The West Asia conflict has emerged as a major shock to the already fragile global recovery, with its effects increasingly visible across energy markets, supply chains, trade routes and global financial conditions.

Elevated energy, transportation and logistics costs have revived inflationary pressures and renewed stagflation concerns across major economies, it said.

Confronted with these pressures, major central banks are expected to maintain restrictive monetary policy stances for longer than previously anticipated, pushing sovereign bond yields in advanced economies to multi-year highs, it said.

Across emerging markets, the impact remains uneven; energy-importing economies face mounting pressures from currency depreciation, capital outflows, and higher import bills, while commodity exporters remain relatively better positioned, it said.

The report said the Indian economy maintained its growth momentum in April 2026, with E-way bill generation, PMI indices and electricity consumption remaining in expansionary territory.

However, the moderation in the Eight Core Industries Index and fuel consumption signals that global headwinds are gradually finding their way into select segments of domestic activity, it said.

On the inflation outlook, the report said, it warrants vigilance.

The current divergence between retail inflation and wholesale prices signals that upstream cost pressures are building, and the passthrough to consumers, while limited so far, may not be far behind, it added.

The recent hike in petrol and diesel prices may activate direct and indirect transmission channels, and any further escalation in energy prices could narrow the existing cushion more quickly than anticipated.

A deficient monsoon could add food price pressures on top of energy-driven ones.

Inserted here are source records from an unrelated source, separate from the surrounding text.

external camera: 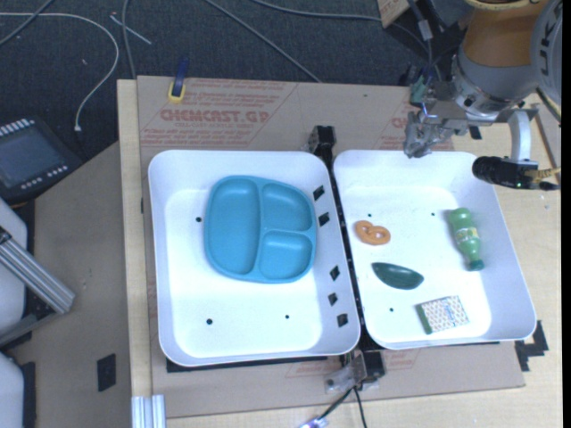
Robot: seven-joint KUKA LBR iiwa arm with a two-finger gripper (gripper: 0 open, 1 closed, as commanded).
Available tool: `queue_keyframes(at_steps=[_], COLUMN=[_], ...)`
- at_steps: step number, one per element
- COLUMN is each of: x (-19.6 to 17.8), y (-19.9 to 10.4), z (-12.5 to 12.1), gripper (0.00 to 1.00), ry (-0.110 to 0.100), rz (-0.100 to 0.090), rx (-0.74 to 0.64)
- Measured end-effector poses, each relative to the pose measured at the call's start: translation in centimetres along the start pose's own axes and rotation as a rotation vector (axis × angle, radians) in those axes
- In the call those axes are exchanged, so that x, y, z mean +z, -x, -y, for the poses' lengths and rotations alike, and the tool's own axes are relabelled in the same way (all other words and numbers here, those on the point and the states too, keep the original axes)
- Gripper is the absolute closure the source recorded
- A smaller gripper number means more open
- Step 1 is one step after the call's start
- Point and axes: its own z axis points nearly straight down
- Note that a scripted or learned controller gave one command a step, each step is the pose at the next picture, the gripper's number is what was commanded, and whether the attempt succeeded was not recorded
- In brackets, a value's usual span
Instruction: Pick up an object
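Green plastic bottle [465, 236], orange pretzel [372, 233], dark green leaf-shaped piece [397, 275]: all located in right white bin [517, 283]. Jaws held above bin's far rim; state cannot be told. Rim collision is risked on descent.

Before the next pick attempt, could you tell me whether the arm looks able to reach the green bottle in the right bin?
Probably yes: the green bottle lies apart from other items, uncovered from above, and the end effector hovers nearby.

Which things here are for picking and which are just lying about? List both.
For picking: pretzel, green bottle, dark green leaf-shaped piece, patterned packet, blue divided plate.
Lying about: cables, black screen device, cardboard sheet.
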Motion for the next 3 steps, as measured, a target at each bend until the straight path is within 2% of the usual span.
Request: queue_keyframes(at_steps=[2, 3], x=[1.5, 2.8], y=[-10.1, -15.1], z=[0.4, -1.2], gripper=[1.0, 1.0], ry=[-0.003, -0.001], rz=[-0.002, -0.001], rx=[0.0, 0.0])
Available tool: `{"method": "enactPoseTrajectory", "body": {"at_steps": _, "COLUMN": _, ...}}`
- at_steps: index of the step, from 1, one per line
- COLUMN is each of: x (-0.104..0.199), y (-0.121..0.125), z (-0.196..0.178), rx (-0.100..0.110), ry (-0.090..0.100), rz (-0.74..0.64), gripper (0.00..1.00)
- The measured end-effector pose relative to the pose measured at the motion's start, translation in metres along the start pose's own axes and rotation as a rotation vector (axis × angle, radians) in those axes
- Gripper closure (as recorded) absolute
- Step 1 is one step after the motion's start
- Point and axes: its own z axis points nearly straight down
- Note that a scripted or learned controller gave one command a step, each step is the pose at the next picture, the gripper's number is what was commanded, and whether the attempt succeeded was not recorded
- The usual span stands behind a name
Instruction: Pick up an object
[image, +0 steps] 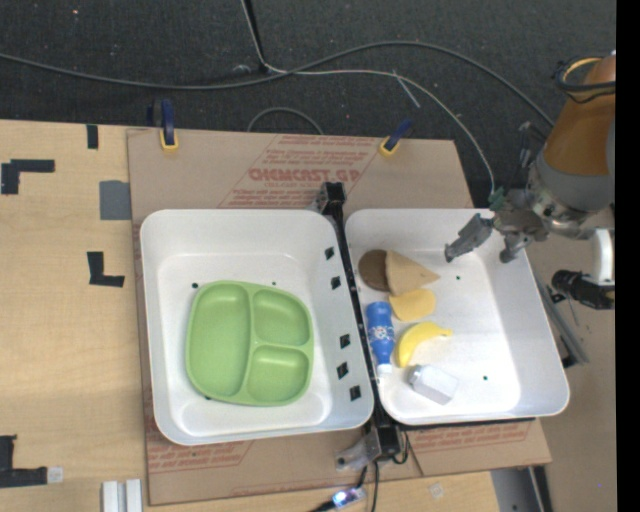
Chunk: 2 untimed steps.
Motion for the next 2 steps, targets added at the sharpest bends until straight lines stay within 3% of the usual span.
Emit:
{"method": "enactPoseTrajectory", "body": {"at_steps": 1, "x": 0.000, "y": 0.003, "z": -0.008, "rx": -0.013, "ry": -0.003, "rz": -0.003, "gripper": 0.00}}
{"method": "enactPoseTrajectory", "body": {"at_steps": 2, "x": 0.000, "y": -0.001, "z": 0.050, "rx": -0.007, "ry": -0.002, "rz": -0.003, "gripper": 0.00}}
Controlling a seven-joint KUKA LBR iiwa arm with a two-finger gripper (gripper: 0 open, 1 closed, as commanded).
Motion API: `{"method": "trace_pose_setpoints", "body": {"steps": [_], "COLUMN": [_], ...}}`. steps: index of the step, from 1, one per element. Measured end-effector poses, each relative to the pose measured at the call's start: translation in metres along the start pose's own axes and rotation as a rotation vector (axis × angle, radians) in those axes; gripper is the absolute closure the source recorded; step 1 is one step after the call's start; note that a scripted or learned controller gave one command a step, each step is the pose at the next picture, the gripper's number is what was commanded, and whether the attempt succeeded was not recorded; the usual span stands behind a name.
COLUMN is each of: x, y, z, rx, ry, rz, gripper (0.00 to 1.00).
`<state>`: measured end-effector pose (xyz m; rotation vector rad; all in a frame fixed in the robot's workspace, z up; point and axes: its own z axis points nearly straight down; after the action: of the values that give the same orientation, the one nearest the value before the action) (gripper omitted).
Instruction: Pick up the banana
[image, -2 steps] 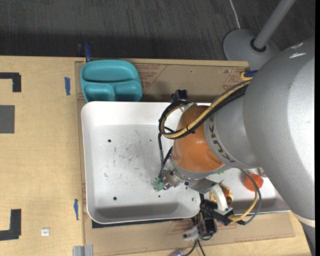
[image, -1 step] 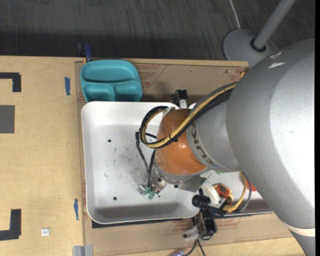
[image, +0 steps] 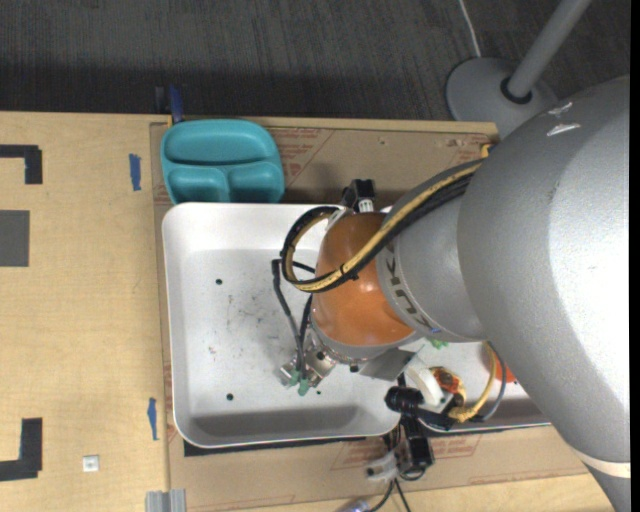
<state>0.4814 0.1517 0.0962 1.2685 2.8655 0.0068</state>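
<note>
Bulky grey arm (image: 540, 230) with a glossy orange band (image: 355, 285). Black and yellow cables (image: 310, 255) looped beside the band. Small metal gripper (image: 303, 372) with green bits.

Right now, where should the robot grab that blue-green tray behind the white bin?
Probably by its rim, coming straight down from above. The tray lies flat with its hollows facing up, and it looks too wide to span whole. The upright wall between its hollows, or the edge nearest the white bin, gives a thin lip to pinch.
</note>
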Motion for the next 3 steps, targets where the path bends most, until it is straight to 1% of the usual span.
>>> {"method": "trace_pose_setpoints", "body": {"steps": [3], "x": [0.000], "y": [0.002], "z": [-0.029], "rx": [-0.007], "ry": [-0.003], "rz": [0.003], "gripper": [1.00]}}
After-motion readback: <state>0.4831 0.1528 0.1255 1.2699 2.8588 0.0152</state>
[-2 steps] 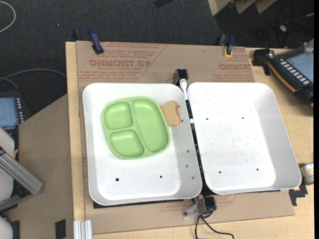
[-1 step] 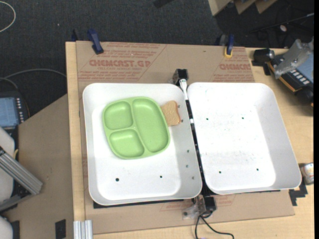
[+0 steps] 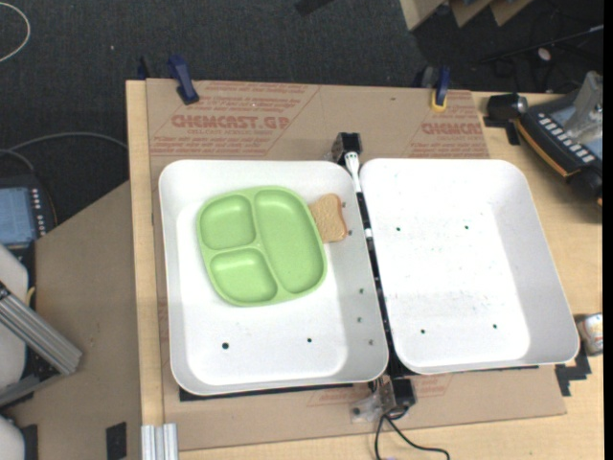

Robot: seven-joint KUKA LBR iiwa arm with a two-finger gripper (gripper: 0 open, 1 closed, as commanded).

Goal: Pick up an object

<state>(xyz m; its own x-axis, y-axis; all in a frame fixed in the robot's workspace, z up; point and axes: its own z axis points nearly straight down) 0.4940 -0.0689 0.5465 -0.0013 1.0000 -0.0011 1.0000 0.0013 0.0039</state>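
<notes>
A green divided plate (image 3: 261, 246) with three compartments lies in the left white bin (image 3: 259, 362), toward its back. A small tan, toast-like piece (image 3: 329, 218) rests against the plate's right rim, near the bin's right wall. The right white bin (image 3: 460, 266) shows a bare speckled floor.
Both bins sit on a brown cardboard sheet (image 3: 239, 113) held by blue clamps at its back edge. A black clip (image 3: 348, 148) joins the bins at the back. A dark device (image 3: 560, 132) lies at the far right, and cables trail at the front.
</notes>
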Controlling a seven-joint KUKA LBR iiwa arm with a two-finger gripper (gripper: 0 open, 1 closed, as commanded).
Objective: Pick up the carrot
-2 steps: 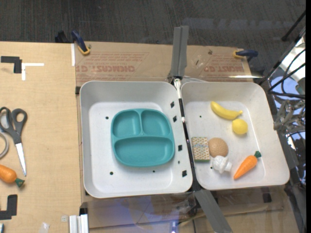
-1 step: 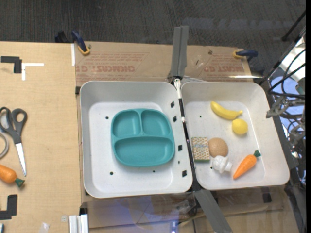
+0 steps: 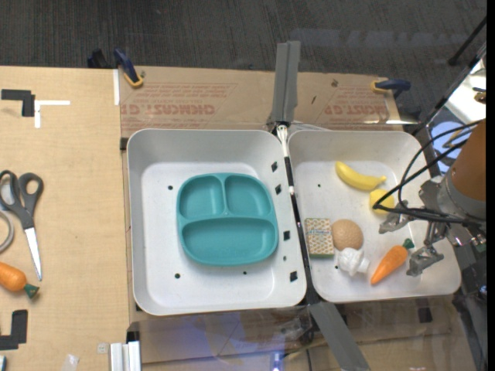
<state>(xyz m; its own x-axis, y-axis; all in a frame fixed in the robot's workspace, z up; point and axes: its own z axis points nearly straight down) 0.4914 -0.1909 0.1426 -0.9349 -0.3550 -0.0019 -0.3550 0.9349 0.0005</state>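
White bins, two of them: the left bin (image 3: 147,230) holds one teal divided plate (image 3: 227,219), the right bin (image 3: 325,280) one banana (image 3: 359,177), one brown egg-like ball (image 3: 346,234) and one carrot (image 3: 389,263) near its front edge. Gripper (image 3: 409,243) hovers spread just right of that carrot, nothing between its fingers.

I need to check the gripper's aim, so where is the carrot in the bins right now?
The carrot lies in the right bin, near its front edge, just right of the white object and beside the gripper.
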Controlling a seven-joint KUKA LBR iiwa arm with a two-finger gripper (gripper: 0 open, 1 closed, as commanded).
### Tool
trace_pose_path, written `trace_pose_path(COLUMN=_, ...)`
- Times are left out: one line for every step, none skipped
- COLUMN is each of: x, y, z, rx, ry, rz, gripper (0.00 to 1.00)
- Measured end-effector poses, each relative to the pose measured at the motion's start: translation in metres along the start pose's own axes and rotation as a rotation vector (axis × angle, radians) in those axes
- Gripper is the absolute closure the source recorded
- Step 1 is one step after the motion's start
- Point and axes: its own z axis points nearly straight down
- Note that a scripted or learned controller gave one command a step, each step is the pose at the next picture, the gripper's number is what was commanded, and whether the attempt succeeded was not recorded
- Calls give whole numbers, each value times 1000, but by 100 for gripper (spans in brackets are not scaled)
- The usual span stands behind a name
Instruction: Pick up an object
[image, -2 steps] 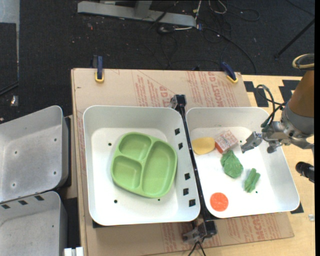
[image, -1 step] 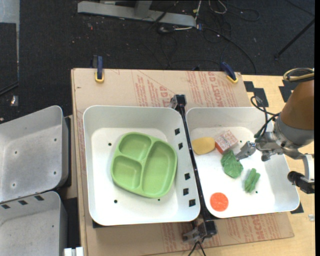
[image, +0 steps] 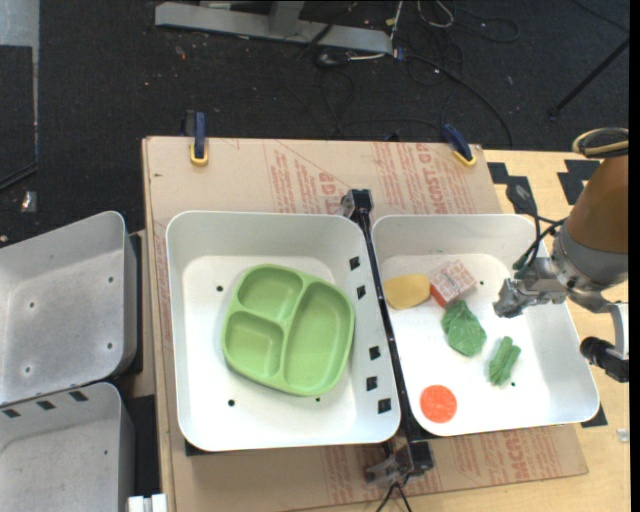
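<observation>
Right bin (image: 560, 400): claw (image: 508, 300) — whether wide or narrow cannot be told — hovers just right of the leafy green toy (image: 464, 330), beside red box (image: 452, 282) and yellow piece (image: 407, 291). Best approach: centre over one item, descend vertically, avoid neighbours.

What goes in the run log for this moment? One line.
hand: over right bin, nothing held | nearest: green leafy piece | green plate: left bin
</observation>
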Motion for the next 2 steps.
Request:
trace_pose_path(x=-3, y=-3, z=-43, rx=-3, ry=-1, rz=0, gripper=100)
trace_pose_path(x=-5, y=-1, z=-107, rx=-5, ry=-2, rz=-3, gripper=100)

However, second-round effects and their persistence must be evident in the data for policy responses to be triggered, it said.

Looking ahead, the report said, the duration of the Strait of Hormuz disruption remains the single most consequential variable for India’s external and price outlook.

Should normalisation occur soon, it said, the conditions for a broader-based recovery, supported by strong services exports and sustained investment commitments, are in place.

“Policy will need to remain agile across monetary, fiscal, and structural dimensions to navigate this period of compounded uncertainty, external and climatic, while keeping medium-term growth objectives firmly in view,” it said.

Overall, India’s macroeconomic position in May 2026 reflects cautious resilience, it said, adding that strong services exports, adequate foreign exchange reserves and a stable labour market provide a firm foundation.

However, it said, the confluence of elevated global energy prices, a depreciating rupee, rising upstream cost pressures and the prospect of a below-normal monsoon calls for sustained policy vigilance.

Navigating FY27 will require agility across monetary, fiscal and structural dimensions to safeguard growth momentum and keep inflation durably anchored, even as the global environment remains uncertain, it added.